- Goal of the exercise:
Print the records below word for word, but leave out the pictures.

- Records for the task:
****************************************
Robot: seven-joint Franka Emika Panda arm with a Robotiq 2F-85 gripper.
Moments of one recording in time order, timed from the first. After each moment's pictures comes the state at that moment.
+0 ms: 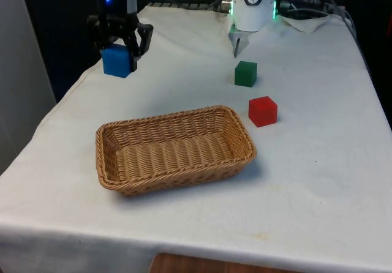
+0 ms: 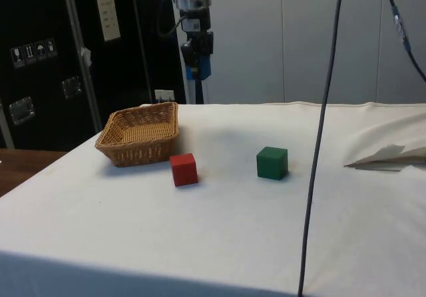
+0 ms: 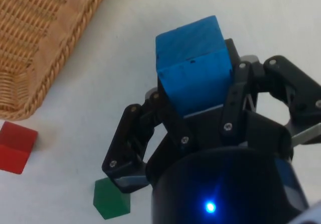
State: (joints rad) arm 0.03 0.46 -0.44 -1.82 0.13 2.33 -0.33
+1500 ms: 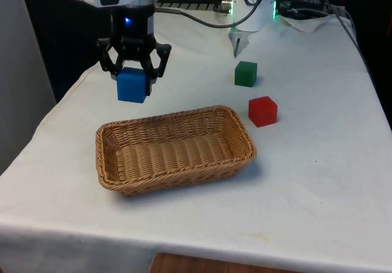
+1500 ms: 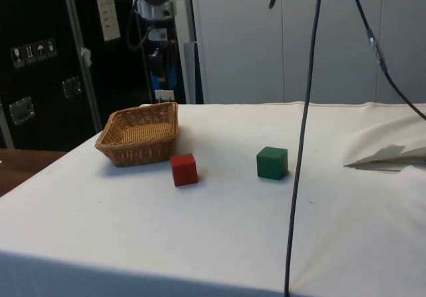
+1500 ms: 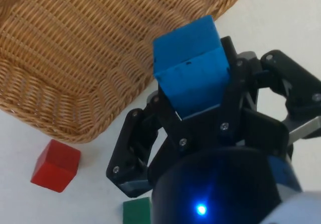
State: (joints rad) arm 0.03 0.62 -0.36 -1.58 0.14 2.30 -0.43
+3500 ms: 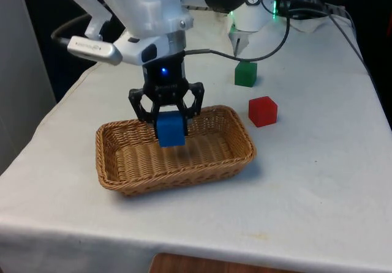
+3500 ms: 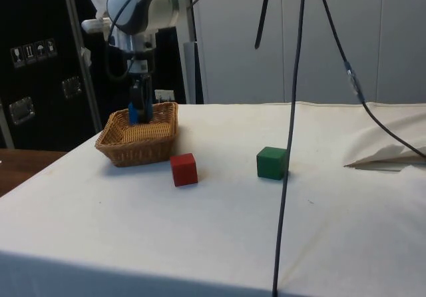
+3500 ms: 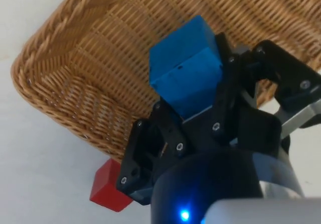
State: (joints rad) arm 0.03 0.82 -0.28 -1.40 0.29 2.26 -0.63
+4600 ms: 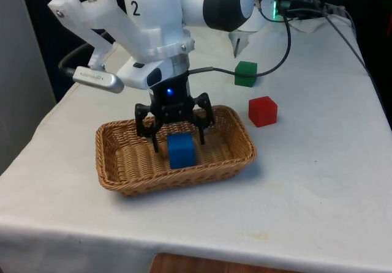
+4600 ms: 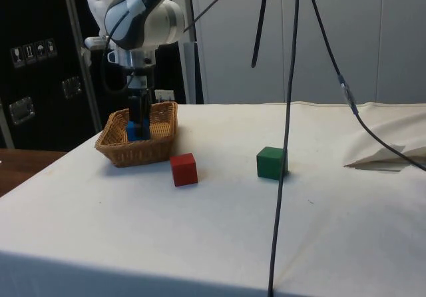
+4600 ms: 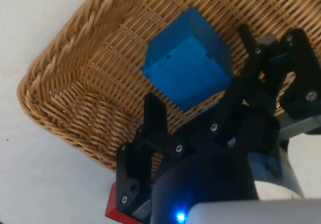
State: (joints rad) arm 0.03 0.90 -0.27 -1.35 0.37 2.25 -0.68
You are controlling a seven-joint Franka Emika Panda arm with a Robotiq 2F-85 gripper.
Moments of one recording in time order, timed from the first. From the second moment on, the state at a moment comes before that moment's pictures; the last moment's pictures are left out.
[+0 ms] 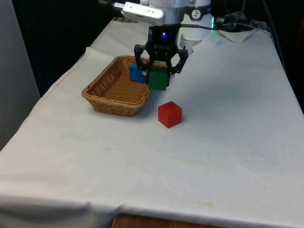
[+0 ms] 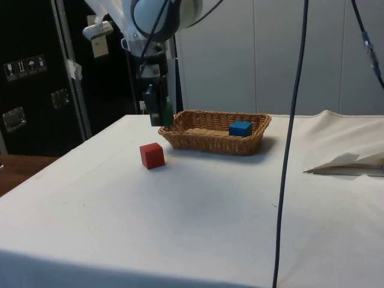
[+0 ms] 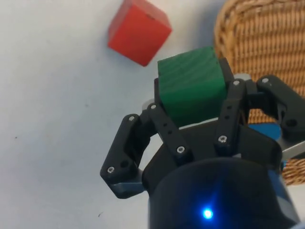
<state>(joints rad) 0.32 0.42 -0.44 -2.00 0.07 2.44 -0.27</state>
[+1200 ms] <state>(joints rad) 0.28 0.51 -0.56 -2.05 0.25 2.52 -0.52</state>
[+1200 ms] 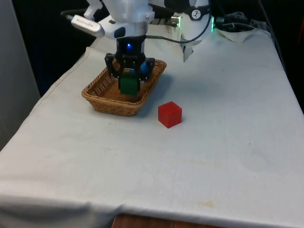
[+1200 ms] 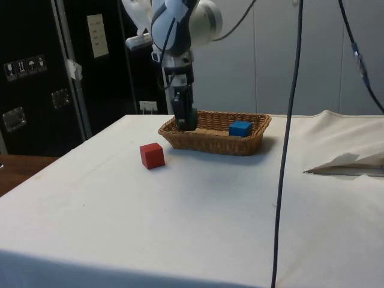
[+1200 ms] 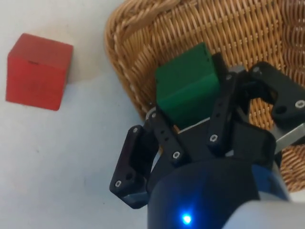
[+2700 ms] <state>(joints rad) 0.29 0.41 -0.57 -2.13 0.28 2.52 -0.54</state>
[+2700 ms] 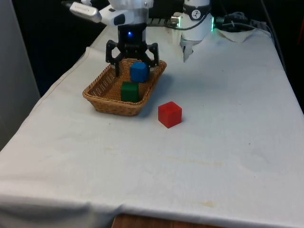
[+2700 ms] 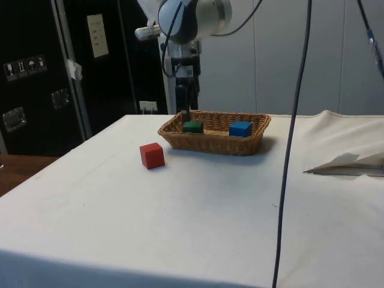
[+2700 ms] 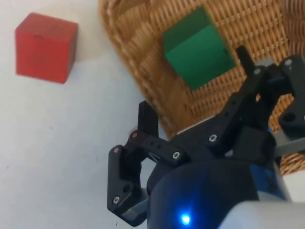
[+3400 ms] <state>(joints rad) 0.34 0.29 -0.49 -2.18 0.18 2.51 -0.36</state>
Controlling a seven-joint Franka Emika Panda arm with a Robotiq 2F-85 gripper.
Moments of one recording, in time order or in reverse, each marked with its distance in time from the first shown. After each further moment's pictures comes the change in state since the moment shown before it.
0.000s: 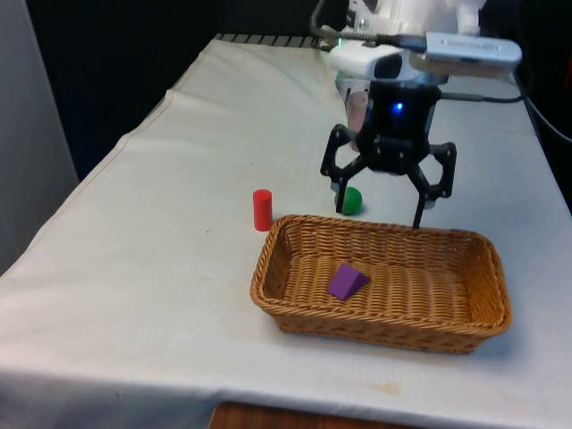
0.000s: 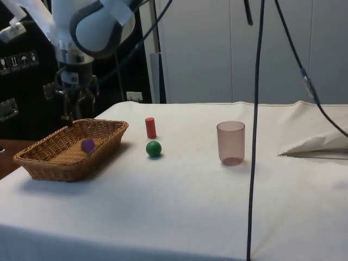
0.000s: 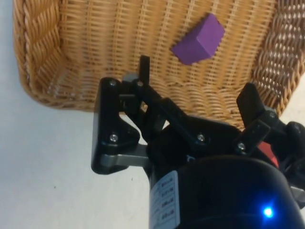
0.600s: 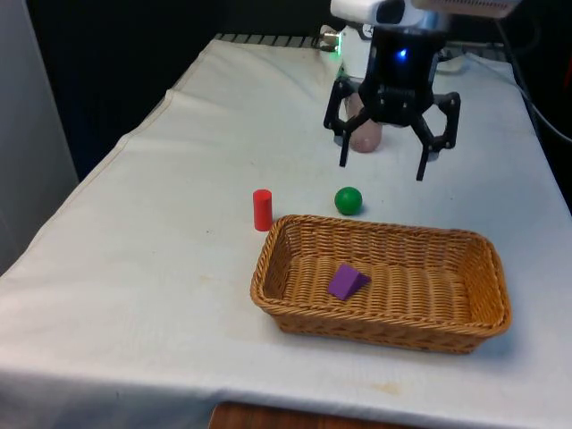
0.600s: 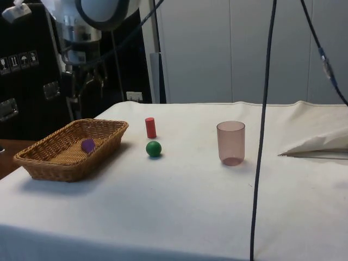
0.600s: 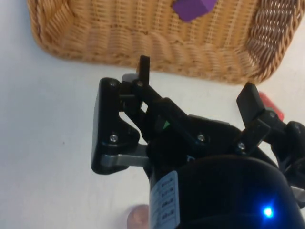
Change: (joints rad) arm 0.009 -0.155 0.000 -0.118 -0.001 -0.082 -0.002
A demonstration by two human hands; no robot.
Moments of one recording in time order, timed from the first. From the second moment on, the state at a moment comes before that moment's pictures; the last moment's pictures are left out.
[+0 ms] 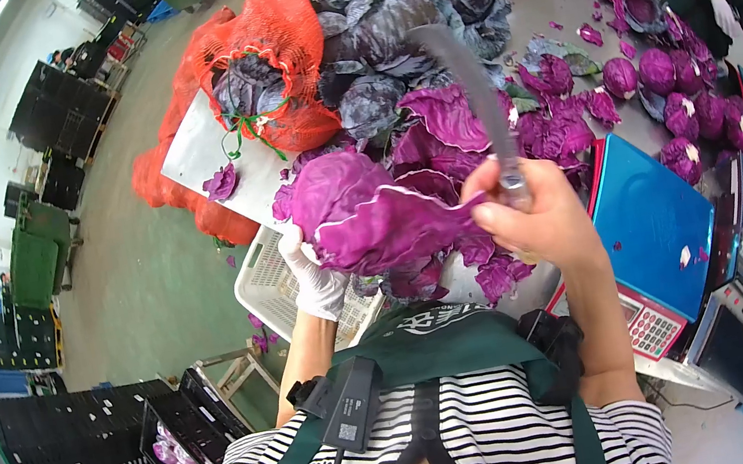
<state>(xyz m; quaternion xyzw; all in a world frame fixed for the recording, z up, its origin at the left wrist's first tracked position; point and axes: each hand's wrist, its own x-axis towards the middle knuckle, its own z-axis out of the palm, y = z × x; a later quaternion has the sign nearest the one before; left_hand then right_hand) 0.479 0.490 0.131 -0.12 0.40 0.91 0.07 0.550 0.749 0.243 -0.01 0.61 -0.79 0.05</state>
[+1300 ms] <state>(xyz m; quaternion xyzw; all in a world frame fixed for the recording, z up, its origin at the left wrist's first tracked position) 0.473 0.498 0.181 0.24 0.72 0.58 -0.28 0.505 0.684 0.199 0.00 0.71 -0.71 -0.01</state>
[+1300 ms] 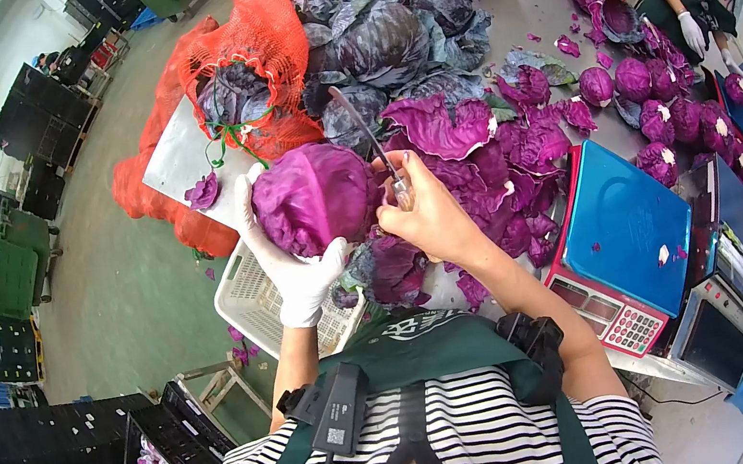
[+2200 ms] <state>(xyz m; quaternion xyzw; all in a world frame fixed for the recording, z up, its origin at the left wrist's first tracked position) 0.463 0.492 0.168 -0.05 0.25 0.96 0.10 0.503 0.684 0.192 -0.10 0.80 -0.55 -0.21</state>
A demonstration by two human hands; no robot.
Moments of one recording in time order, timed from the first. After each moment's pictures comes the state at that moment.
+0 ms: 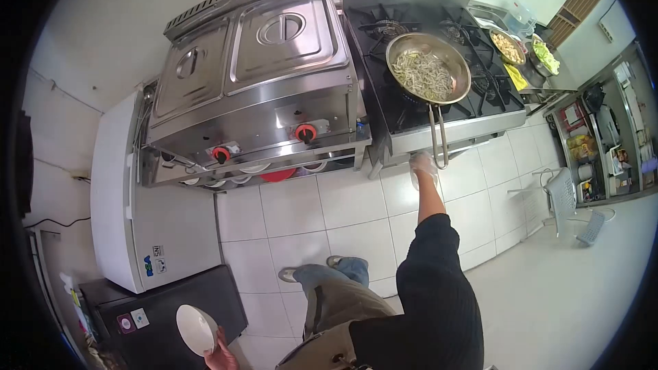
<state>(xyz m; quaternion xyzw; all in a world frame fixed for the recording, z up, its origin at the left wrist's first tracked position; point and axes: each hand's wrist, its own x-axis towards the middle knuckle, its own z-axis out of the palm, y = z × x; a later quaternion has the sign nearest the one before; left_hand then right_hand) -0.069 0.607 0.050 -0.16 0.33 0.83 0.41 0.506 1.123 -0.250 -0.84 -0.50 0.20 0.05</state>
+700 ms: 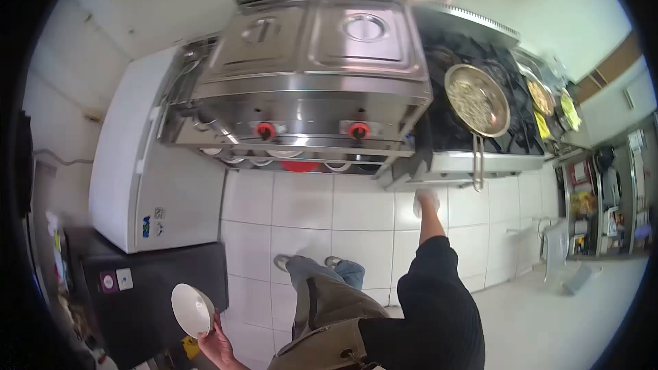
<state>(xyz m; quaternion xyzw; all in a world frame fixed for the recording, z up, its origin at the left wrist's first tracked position) -0.092 0.593 0.032 -0.17 0.31 0.84 0.40 0.430 1.074 -0.257 -0.85 -0.45 0.27 -0.05</state>
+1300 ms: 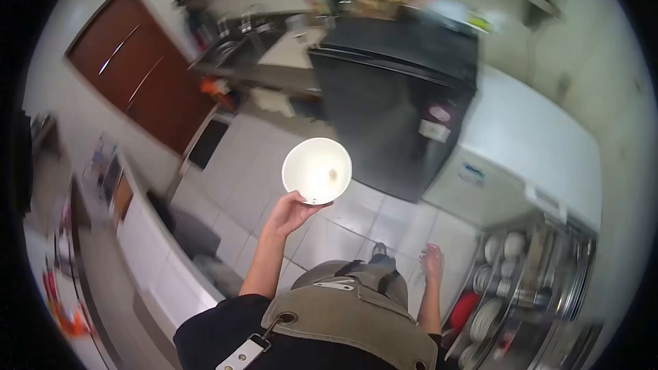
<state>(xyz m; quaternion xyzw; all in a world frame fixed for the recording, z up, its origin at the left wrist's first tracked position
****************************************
- Your response:
Robot: seven-joint Franka Emika Panda arm with a Robotiq 2F-85 gripper.
Moments of one recording in time order, timed from the first. After each moment's pictures comes the state at that moment.
+0 ms: 
+0 ms: 
+0 ms: 
State: (joints rad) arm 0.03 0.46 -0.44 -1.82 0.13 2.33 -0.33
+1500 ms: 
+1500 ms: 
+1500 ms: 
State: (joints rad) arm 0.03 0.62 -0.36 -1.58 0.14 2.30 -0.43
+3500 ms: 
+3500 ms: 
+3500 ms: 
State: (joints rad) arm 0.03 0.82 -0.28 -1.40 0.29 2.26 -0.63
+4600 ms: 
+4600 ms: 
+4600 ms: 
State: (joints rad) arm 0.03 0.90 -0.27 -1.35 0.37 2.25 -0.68
You are controlling a seven-joint Franka Emika Panda arm with a Robotiq 2F-85 gripper.
Moments of one recording in time order, timed from the first. From the second moment on, the state at a moment comes before that moment's pictures; the last moment's pictures are left out.
[+0 ms] 
[+0 ms] 
[+0 ms] 
<state>(joints rad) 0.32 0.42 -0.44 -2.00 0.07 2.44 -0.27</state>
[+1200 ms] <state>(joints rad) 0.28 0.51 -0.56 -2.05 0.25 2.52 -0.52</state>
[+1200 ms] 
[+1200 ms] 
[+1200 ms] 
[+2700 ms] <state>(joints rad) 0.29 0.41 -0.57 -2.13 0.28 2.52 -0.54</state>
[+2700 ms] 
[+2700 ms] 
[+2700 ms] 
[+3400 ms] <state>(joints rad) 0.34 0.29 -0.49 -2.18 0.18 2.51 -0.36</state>
Controlling a seven-joint Franka Emika Panda arm with a Robotiq 2F-85 gripper.
Moments of one recording, in time order or in reverse, each marked with its distance in time from the first shown. After each further moment's pictures comes the change in state since the moment shown before it.
0.000s: 
0.000s: 
0.000s: 
0.600s: 
0.600s: 
0.600s: 
Change: (joints rad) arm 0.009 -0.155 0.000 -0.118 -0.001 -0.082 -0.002
A demonstration by two human hands; no robot.
Moments of one recording in time order, timed from the first. From the second moment on, the state at a moment comes before that moment's pictures; the last moment's pictures are left out.
[+0 ms] 
<state>(xyz m; quaternion xyzw; all in a world frame fixed for the recording, z up, its origin at the left wrist's first tracked position; point and axes: each hand's wrist, its own x-axis towards the middle knuckle, its own z-axis out of the palm, y = z × x; a later quaternion has the sign nearest the one before; left_hand then right_hand) 0.479 0.490 0.131 -0.12 0.40 0.91 0.07 0.550 0.749 0.243 -0.01 0.61 -0.79 0.05</state>
[+1300 ms] <state>(xyz m; quaternion xyzw; all in a world frame fixed for the recording, z up, its origin at the left wrist's first tracked position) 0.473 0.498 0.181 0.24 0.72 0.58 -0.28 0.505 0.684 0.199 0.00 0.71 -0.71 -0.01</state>
[+1300 ms] 
[+2200 ms] <state>(xyz m; quaternion xyzw; all in a world frame fixed for the recording, z up, its origin at the left wrist's first tracked position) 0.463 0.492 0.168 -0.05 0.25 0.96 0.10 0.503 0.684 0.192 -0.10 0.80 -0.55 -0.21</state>
A demonstration by two human hands; no robot.
Moments of one recording in time order, timed from the first. After each moment's pictures comes the state at that moment.
+0 ms: 
<state>(xyz m; quaternion xyzw; all in a world frame fixed for the recording, z up, its origin at the left wrist's first tracked position; point and axes: each hand's wrist, its own x-axis towards the middle knuckle, its own z-axis out of the palm, y = z × x; a later quaternion has the sign nearest the one before; left_hand then right_hand) -0.069 0.607 0.050 -0.16 0.33 0.83 0.41 0.506 1.123 -0.250 -0.84 -0.50 0.20 0.05</state>
+700 ms: 
<state>(xyz m; quaternion xyzw; all in a world frame fixed for the recording, z up, its origin at the left wrist's first tracked position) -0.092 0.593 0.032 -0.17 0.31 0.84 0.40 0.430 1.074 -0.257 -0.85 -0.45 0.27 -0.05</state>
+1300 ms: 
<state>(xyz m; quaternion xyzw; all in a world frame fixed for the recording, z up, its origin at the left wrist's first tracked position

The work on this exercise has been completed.